A meta-analysis analysing over 1800 patients over 6 prospective trials, compared a double AutoHCT against a single AutoHCT followed by non-myeloablative AlloHCT. And found the AlloHCT had a 3.3 greater relative risk of treatment-related mortality with a comparable OS both before and after 36 months (Armeson, Hill and Costa, 2012).
Despite the main clear advantage of AlloHCT over AutoHCT is that it is potentially curative, alongside additional advantages of allogenic grafts being uncontaminated with disease or MGUS/SMM cells and the additional, important treatment benefit of the GVM effect (Mehta and Singhal, 1998), it is not often utilised. Primarily, due to toxicities, treatment-related mortality, and the increase in GVHD. The adverse effects are not balanced by a clear increase if efficacy over AutoHCT and chemotherapy (Barlogie et al., 2006). Furthermore, the ineligibility of many patients based on age or co-morbidities limits the scope of AlloHCT as the gold-standard MM treatment protocol.
Non-myeloablative AlloHCT may provide a solution but, this fundamentally relies on the GVM effect from the donor and is often associated with increase in GVHD. As such, overall outcomes from this are inconclusive and equally suffer from high treatment-related mortality, and toxicity (Krishnan et al., 2011). To this end a treatment of chemotherapy followed by AutoHCT is the gold-standard treatment for patients with MM, Older patients may require altered induction therapy prior to AutoHCT due to adverse effects of the chemotherapy (Rajkumar et al., 2020) despite almost all patients experiencing disease relapse and requirement for maintenance therapy.

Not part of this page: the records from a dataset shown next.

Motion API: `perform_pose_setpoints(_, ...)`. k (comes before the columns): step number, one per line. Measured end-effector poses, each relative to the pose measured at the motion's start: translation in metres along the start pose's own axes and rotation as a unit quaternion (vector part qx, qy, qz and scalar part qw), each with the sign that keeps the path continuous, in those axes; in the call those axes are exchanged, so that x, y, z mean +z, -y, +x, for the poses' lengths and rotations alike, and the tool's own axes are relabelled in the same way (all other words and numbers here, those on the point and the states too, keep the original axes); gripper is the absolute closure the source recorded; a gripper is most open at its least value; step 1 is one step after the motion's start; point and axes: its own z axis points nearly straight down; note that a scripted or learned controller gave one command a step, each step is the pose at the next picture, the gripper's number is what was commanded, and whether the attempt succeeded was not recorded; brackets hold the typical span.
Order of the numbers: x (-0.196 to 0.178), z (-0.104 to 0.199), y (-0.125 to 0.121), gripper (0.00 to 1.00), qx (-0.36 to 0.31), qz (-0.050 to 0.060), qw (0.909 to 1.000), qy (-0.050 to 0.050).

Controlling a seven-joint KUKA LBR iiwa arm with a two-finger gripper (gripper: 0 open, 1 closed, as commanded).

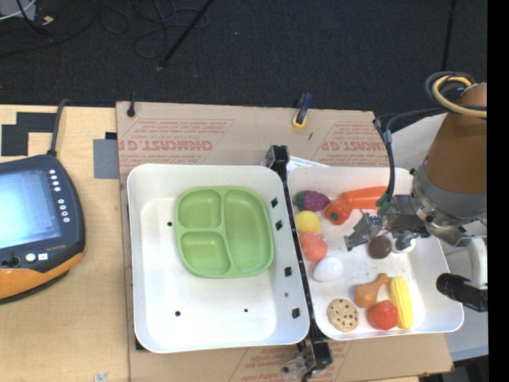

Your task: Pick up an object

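The right bin [455, 318] holds several toy foods: purple grapes [316, 200], an orange carrot [364, 196], a yellow lemon [308, 222], a pink peach [314, 247], a white egg [327, 270], a cookie [343, 314], a chicken drumstick [371, 291], a red tomato [383, 316] and a yellow corn cob [402, 301]. My gripper [382, 237] hangs low over the middle of this bin with its dark fingers spread open. A small brown round toy [380, 247] lies right under the gap between them. I cannot tell whether the fingers touch it.
The left bin [137, 213] holds a green divided plate [223, 231]. A black divider [290, 245] separates the two bins. A control tablet [32, 217] lies on the bench at far left. The arm's grey and orange body [461, 157] stands over the right bin's right edge.
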Motion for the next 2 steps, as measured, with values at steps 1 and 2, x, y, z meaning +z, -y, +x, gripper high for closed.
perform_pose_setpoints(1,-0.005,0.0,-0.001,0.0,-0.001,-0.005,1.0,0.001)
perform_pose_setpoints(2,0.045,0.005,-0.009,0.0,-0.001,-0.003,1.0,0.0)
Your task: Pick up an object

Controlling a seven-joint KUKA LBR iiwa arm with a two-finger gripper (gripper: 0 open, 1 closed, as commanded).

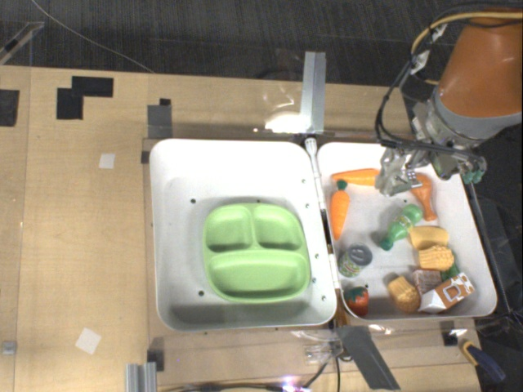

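Note:
The right bin (482, 243) holds several toy foods. An orange carrot (356, 176) lies across its far end, and a second carrot (338, 211) runs lengthwise beside the left wall. A third orange piece (424, 198) sits next to a green bottle (400, 226). My gripper (397, 175) hangs over the far end of this bin, just right of the crosswise carrot and above the green bottle. The grey wrist and orange band rise behind it to the upper right. I see nothing held.
Nearer in the right bin are a small can (355, 260), a red tomato (356, 300), yellow corn (435, 258), a brown bread piece (402, 292) and a small carton (449, 291). The left bin (176, 186) holds a green divided plate (256, 250).

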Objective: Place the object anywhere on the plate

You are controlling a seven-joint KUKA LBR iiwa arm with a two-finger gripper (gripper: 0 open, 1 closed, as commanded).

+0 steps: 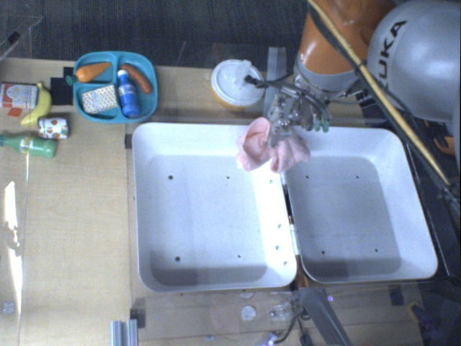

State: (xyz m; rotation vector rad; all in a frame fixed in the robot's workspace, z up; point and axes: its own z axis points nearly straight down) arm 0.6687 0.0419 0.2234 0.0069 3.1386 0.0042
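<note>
We see the gripper [282, 125] at upper centre of the frame, closed on a pink cloth [268, 150] that hangs from it over the seam between the two bins [209, 139]. The plate [234, 83] sits just above, outside the bins, upper centre. We judge the risk to be the limp cloth snagging the bin rim, or draping half off the small plate when released.

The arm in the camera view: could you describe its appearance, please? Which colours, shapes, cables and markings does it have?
The arm has rounded, glossy grey shells and a wide orange band above the wrist. Dark letters "KUKA" run along the grey shell. A thin yellowish cable lies across it. The gripper is small, of bare grey metal, with a greenish part at its side.
</note>
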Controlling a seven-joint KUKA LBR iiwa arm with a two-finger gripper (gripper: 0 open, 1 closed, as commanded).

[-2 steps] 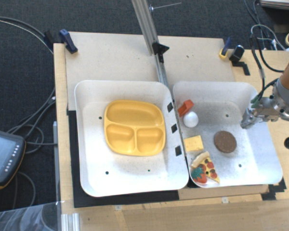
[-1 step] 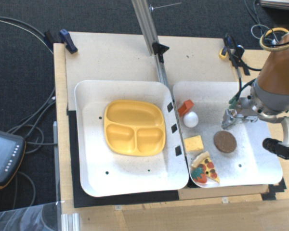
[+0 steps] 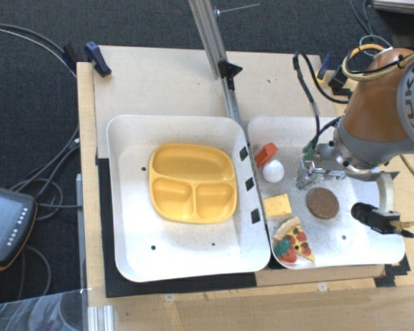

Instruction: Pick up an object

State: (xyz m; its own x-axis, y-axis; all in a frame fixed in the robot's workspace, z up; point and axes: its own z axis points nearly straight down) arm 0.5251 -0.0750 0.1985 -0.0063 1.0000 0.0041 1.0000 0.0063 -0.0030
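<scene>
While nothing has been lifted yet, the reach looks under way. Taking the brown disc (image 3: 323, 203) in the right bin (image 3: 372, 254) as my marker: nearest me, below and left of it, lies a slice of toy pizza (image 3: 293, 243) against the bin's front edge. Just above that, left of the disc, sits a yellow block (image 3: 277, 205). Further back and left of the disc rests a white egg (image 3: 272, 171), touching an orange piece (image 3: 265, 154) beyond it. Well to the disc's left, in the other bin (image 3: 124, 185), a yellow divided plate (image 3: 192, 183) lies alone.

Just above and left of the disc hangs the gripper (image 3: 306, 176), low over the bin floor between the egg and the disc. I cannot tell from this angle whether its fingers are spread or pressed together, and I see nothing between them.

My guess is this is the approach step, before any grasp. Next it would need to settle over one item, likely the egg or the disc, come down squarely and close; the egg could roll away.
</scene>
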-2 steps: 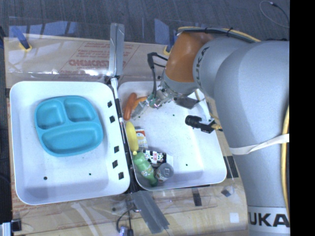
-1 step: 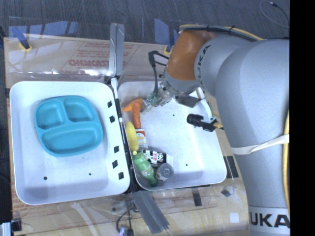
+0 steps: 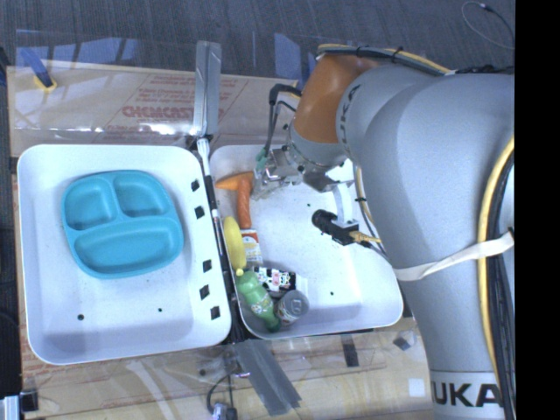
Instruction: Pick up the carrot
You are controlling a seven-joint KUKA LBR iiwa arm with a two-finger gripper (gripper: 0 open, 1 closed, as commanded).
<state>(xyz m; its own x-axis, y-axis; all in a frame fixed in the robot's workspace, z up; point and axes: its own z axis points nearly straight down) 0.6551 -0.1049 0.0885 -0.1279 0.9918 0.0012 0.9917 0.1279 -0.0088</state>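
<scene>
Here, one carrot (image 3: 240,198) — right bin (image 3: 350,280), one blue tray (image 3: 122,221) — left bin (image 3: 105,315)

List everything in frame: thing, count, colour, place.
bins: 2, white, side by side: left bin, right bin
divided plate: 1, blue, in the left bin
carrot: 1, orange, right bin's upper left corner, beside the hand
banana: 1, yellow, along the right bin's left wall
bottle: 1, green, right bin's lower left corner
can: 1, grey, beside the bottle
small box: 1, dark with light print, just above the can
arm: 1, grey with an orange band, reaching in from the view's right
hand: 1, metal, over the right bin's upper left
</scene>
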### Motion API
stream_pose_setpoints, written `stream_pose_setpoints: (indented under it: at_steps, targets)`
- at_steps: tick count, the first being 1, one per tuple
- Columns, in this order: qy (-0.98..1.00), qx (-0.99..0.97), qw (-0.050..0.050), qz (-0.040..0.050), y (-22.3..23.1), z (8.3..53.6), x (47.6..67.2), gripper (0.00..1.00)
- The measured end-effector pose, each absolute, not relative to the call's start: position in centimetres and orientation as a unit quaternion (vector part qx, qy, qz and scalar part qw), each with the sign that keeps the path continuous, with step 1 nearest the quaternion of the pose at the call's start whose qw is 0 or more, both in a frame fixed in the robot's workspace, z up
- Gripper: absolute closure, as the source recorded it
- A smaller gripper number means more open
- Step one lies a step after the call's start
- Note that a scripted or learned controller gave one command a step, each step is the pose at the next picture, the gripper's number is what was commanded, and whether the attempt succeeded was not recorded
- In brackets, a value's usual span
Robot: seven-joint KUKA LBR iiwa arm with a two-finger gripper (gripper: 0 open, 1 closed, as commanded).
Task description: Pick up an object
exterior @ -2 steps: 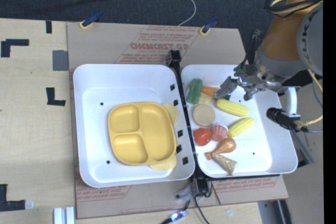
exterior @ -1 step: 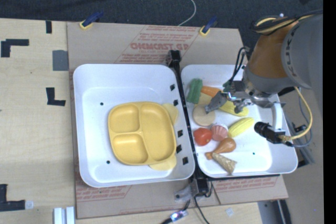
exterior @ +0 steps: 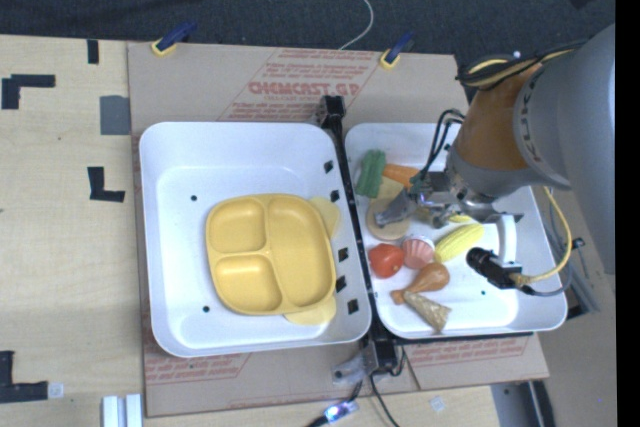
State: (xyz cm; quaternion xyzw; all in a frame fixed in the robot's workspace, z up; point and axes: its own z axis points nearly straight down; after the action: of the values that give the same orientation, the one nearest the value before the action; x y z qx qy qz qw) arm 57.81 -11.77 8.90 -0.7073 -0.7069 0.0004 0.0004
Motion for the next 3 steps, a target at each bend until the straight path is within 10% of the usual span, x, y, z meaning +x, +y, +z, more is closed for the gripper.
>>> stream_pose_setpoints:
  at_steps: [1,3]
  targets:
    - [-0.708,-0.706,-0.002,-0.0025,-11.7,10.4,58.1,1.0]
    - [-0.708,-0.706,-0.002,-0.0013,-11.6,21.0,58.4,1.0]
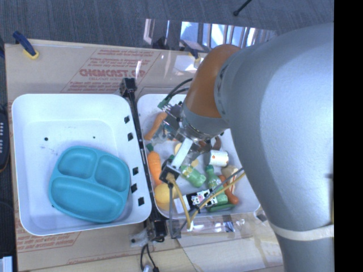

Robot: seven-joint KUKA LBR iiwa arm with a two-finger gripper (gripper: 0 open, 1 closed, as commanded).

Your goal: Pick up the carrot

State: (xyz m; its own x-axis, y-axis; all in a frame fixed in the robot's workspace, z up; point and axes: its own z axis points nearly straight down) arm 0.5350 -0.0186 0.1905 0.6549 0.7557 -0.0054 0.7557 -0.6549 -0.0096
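Observation:
The carrot (153,166), orange with a bit of green at its far end, lies lengthwise against the left wall of the right bin (148,103). The gripper (170,128) is down in that bin, just behind and to the right of the carrot, under the grey arm and its orange band. The wrist hides much of the gripper. Nothing can be made out in its grasp.
A second orange, elongated piece (156,124) lies near the gripper. A yellow fruit (163,195), green items (195,178), a small white bottle (218,157) and an orange piece (230,196) crowd the right bin. A blue divided plate (89,183) rests in the left bin (34,109).

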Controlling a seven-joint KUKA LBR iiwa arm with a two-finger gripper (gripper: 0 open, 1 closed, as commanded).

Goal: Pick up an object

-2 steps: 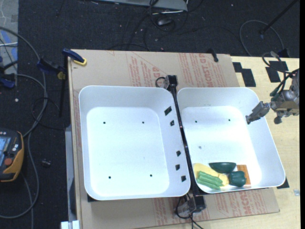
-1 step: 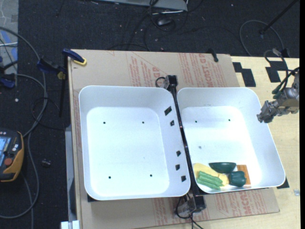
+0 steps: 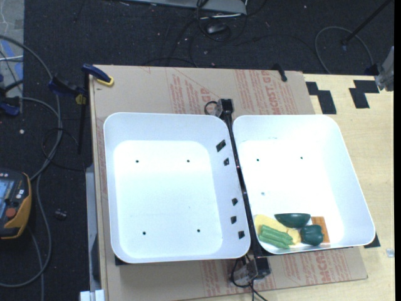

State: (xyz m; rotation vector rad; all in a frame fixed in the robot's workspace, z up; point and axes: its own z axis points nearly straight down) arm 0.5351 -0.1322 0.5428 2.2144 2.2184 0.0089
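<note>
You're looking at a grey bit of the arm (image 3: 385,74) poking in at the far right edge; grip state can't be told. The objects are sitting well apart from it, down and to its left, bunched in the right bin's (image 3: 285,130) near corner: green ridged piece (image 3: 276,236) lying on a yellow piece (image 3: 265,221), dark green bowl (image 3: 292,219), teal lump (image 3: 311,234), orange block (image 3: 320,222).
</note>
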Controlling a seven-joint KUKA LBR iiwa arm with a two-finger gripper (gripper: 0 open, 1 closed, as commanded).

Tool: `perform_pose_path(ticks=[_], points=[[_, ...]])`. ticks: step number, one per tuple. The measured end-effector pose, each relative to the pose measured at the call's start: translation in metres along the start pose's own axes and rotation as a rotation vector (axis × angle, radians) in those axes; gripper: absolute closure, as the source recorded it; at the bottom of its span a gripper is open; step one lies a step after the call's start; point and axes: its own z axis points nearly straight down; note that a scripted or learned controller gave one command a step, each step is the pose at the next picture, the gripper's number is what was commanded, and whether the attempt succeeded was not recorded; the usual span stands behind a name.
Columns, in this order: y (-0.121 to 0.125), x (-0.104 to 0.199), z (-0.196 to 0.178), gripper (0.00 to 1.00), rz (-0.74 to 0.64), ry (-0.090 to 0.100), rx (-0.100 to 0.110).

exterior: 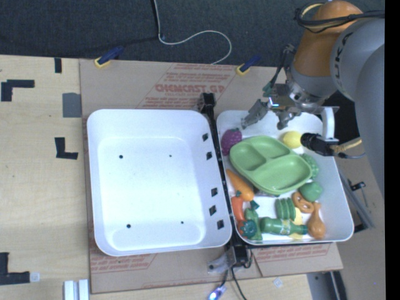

The general patient population tend to be in their advanced years and therefore, toxicity, mortality and quality of life must all be carefully balanced. Ultimately, the decision to perform any type of HCT must largely be driven by patient values, preferences, and mitigation of harm. The pursuit of treatments which simply demonstrate great clinical efficacy is not always the most desired course of treatment for patients.